What you should do:
Once you find the line below that has "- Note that", output it and every line after it exactly, stopping after the line that has "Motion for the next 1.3", with no pictures.

Dataset records:
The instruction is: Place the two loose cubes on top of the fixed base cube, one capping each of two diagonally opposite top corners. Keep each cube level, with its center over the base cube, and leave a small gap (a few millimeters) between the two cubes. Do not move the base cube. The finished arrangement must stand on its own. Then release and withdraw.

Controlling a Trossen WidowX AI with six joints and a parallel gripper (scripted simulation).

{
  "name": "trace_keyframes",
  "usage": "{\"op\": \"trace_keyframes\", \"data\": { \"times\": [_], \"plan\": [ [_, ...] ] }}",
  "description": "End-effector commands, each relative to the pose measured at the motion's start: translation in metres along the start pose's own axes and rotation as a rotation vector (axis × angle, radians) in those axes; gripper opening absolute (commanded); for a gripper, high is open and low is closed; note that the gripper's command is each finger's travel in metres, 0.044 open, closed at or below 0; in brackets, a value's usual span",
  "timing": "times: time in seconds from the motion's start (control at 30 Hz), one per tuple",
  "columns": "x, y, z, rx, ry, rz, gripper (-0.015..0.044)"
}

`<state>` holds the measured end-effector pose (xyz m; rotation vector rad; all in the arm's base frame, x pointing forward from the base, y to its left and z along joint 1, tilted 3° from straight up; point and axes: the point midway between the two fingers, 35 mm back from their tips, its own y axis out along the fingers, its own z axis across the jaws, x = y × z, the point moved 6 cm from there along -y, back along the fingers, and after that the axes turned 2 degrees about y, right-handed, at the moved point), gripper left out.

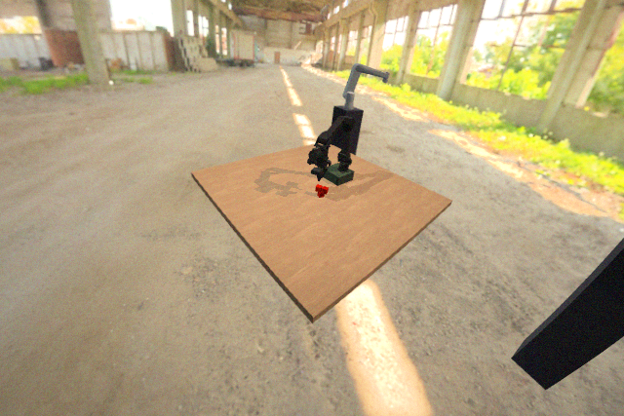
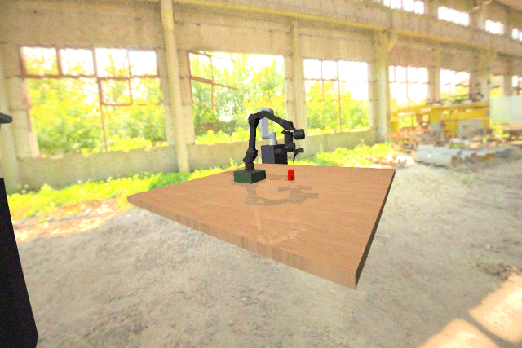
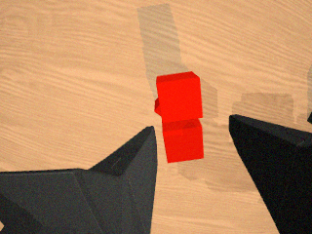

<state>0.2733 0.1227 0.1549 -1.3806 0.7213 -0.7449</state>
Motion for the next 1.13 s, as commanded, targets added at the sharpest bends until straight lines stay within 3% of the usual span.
{"op": "trace_keyframes", "data": {
  "times": [0.0, 0.03, 0.3, 0.67, 1.0, 1.1],
  "plan": [
    [0.000, -0.004, 0.001, 0.006, -0.004, -0.001, 0.0205],
    [0.000, -0.004, 0.001, 0.006, -0.004, -0.001, 0.0205],
    [0.000, -0.011, 0.000, 0.001, 0.000, 0.000, 0.0400],
    [-0.003, -0.012, 0.000, -0.004, 0.001, 0.001, 0.0400],
    [-0.133, -0.015, 0.005, -0.004, 0.001, 0.013, 0.0400],
    [-0.143, -0.015, 0.003, -0.004, 0.001, 0.014, 0.0400]
  ]
}}
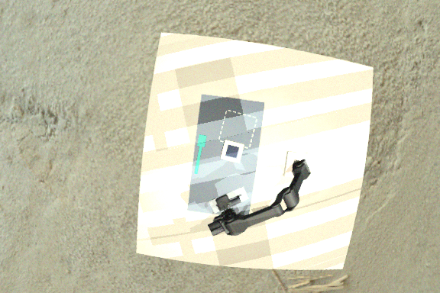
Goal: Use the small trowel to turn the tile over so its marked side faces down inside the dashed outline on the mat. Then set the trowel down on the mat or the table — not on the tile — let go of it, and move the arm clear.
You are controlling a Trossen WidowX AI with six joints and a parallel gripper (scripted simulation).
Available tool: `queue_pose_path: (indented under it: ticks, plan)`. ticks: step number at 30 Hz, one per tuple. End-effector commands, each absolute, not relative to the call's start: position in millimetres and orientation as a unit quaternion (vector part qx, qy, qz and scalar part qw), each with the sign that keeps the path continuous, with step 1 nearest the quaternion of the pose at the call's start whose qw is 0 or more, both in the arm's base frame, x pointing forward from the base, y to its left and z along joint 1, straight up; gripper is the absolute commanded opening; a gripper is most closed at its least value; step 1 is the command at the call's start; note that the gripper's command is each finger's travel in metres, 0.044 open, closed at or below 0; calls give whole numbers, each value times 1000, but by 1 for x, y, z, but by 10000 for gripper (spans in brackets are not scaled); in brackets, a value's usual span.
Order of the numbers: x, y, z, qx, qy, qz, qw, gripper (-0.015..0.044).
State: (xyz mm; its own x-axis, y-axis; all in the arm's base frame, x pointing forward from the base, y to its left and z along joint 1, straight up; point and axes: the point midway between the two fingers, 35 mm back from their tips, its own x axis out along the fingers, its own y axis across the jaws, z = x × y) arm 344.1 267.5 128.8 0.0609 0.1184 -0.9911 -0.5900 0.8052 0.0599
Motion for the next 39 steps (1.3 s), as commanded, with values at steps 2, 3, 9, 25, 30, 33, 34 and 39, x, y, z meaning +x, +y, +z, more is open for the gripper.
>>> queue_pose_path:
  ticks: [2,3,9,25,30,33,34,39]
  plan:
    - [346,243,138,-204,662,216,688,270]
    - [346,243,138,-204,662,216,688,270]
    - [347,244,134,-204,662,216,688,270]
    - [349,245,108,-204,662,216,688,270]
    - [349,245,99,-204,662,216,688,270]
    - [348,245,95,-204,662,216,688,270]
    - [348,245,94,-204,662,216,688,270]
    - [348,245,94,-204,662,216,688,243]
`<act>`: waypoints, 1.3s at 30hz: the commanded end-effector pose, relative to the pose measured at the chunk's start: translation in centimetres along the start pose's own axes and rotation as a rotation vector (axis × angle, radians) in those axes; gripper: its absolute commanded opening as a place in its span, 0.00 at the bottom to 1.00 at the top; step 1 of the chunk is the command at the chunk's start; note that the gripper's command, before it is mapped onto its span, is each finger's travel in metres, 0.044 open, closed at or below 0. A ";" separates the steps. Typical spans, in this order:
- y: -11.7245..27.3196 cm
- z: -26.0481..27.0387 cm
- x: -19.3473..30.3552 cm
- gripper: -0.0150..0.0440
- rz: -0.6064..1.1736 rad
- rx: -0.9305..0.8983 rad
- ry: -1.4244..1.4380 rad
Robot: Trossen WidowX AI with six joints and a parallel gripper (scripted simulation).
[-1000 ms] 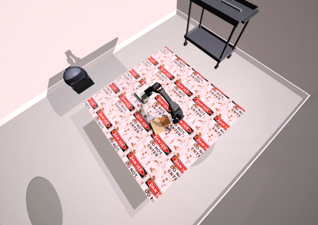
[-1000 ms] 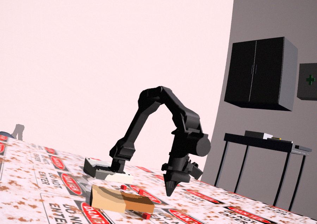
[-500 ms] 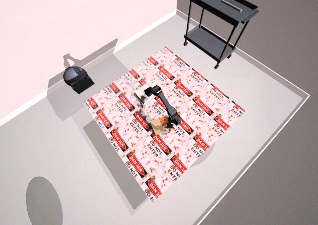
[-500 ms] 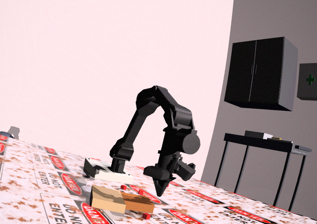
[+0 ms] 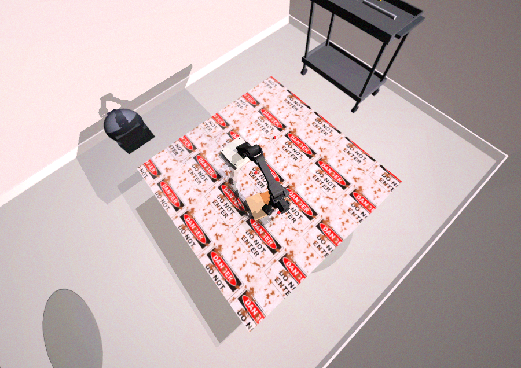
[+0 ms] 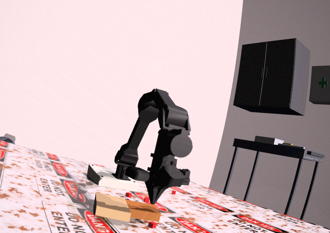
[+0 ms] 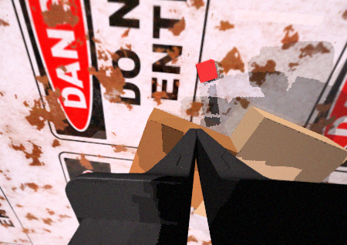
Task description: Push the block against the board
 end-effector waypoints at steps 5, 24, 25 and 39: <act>-0.2 -1.6 -0.1 0.25 0.005 -0.003 -0.163; -5.7 -1.7 0.7 0.25 0.006 -0.003 -0.187; -5.7 -1.7 0.8 0.25 0.006 -0.003 -0.187; -5.8 -1.3 2.5 0.25 0.008 -0.003 -0.187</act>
Point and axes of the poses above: the point midway between the two fingers, 35 mm back from their tips, its own y axis back along the fingers, its own z axis across the jaws, x = y × z, the point moved 8 cm from there along y, back along the fingers, and after that the axes turned 1 degree about y, right-handed, at the moved point
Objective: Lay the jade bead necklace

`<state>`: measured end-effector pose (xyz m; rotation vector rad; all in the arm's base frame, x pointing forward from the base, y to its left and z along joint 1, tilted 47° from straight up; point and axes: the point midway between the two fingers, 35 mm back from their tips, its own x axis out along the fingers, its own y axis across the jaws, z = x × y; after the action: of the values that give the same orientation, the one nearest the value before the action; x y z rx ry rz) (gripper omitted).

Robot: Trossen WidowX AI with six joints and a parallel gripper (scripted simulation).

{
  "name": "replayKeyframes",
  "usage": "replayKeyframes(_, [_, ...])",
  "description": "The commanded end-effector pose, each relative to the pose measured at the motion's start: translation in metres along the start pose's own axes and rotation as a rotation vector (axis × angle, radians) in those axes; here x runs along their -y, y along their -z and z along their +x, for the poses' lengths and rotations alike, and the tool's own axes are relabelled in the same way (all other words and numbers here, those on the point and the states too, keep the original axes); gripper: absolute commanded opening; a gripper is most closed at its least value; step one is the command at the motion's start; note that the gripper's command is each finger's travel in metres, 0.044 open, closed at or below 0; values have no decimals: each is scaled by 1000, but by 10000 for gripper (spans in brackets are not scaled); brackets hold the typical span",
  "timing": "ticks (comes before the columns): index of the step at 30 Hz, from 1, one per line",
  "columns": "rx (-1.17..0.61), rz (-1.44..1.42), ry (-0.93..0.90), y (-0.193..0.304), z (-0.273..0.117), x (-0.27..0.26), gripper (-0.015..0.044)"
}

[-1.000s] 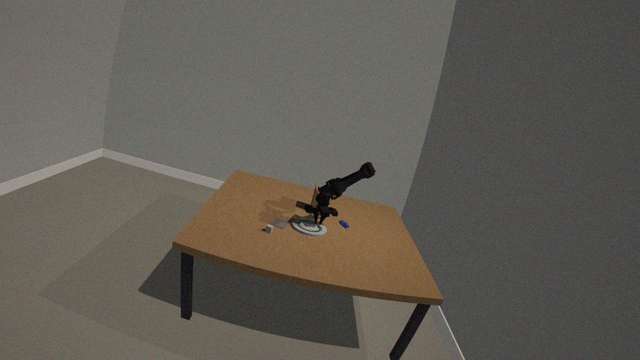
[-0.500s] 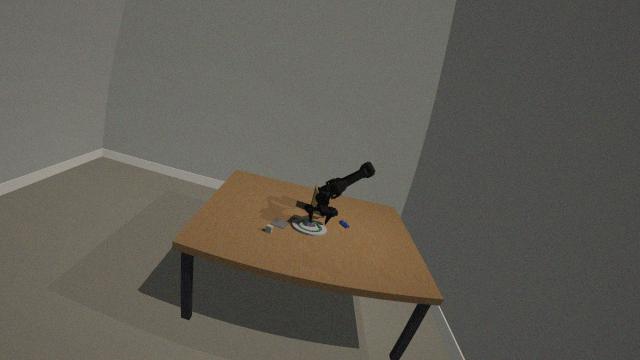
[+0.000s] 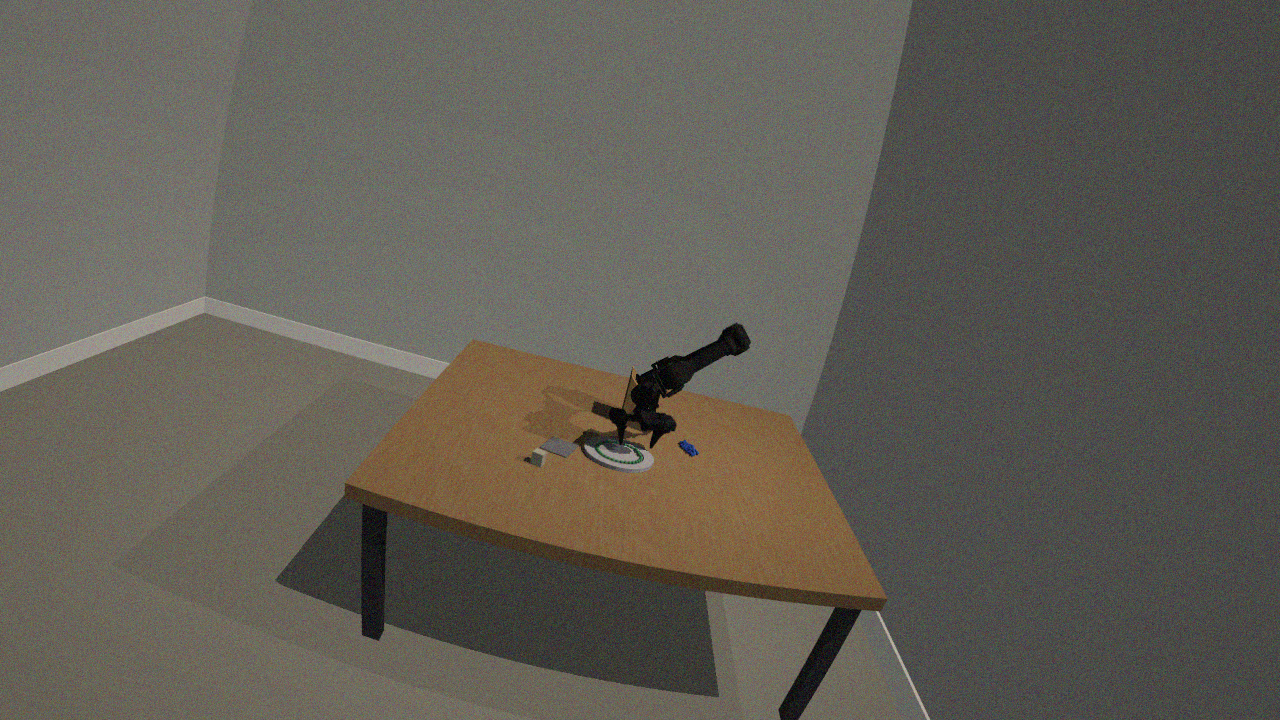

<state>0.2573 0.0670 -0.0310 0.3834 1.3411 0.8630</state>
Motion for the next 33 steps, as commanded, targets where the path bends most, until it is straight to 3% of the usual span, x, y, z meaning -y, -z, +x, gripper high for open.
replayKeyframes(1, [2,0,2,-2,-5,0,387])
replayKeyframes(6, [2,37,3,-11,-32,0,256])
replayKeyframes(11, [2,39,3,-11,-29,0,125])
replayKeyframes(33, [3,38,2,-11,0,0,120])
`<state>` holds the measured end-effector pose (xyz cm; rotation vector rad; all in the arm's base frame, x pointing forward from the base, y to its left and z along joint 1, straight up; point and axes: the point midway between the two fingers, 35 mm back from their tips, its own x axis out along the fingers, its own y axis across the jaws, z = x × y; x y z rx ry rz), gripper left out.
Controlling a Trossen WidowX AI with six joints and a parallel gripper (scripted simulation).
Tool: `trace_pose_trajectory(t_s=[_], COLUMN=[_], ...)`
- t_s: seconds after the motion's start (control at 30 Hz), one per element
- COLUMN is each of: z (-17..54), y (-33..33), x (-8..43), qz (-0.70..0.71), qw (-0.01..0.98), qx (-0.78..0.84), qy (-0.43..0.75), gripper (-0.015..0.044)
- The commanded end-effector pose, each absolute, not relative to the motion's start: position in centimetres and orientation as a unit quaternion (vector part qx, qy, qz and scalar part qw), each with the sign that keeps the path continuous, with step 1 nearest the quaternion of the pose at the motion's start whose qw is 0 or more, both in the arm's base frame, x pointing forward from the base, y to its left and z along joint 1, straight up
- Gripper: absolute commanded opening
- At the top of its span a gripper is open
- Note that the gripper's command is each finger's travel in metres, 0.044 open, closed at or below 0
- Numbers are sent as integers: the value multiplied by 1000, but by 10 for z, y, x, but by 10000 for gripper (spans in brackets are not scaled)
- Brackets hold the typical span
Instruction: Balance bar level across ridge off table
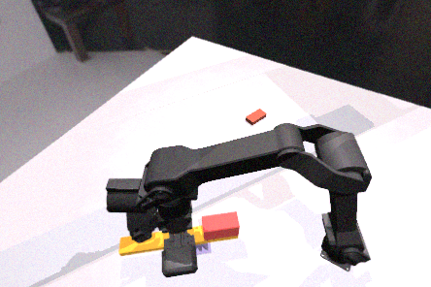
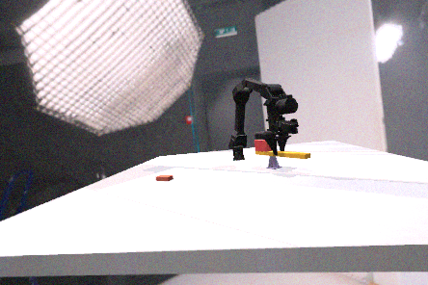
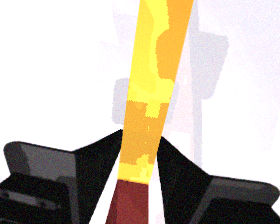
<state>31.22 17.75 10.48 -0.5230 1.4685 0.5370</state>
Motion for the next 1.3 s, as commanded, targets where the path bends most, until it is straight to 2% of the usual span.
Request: trace_pose_trajectory(t_s=[0.0, 1.27], z=[105, 105], y=[178, 178], x=[312, 312], qz=[239, 239], qw=[679, 679], qx=[-233, -233], qy=[654, 654], gripper=[167, 185])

Exercise answer:
- Note that the gripper's command is each finger's travel in metres, 0.044 open, closed at or below 0
- Numbers are sent as integers: the value multiplied by 1000, but by 10 for z, y, x, but by 10000 for gripper (spans in brackets are not scaled)
- Brackets hold the typical span
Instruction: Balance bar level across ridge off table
<state>31.22 17.75 10.48 -0.5230 1.4685 0.5370</state>
Motion for the next 1.3 s, as commanded, targets where the path bends most, until it is straight to 2% of the usual span.

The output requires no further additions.